Search code examples
pythonpandasseriesbinary-operators

Pandas: eror when checking for a binary flag pattern


I have a dataframe where one of the columns of type int is storing a binary flag pattern:

import pandas as pd

df = pd.DataFrame({'flag': [1, 2, 4, 5, 7, 3, 9, 11]})

I tried selecting rows with value matching 4 the way it is typically done (with binary and operator):

df[df['flag'] & 4]

But it failed with:

KeyError: "None of [Int64Index([0, 0, 4, 4, 4, 0, 0, 0], dtype='int64')] are in the [columns]"

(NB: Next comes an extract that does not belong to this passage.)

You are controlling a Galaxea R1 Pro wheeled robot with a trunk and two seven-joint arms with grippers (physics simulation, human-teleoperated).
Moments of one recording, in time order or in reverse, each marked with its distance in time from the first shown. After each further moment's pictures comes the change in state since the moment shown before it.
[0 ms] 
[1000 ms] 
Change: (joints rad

How to actually select rows matching binary pattern?


Solution

  • Even though in Pandas & or | is used as a logical operator to specify conditions but at the same time using a Series as an argument to allegedly logical operator results not in a Series of Boolean values but numbers.

    Knowing that you can use any of the following approaches to select rows based on a binary pattern:

    • Since result of <int> & <FLAG> is always <FLAG> then you can use:

      df[df['flag'] & 4 == 4]
      

    which (due to the precedence of operators) evaluates as:

      df[(df['flag'] & 4) == 4]
    
    • alternatively you can use apply and map the result directly to a bool:

      df[df['flag'].apply(lambda v: bool(v & FLAG))]
      

    But this does look very cumbersome and is likely to be much slower.

    In either cases, the result is as expected:

        flag
    2   4
    3   5
    4   7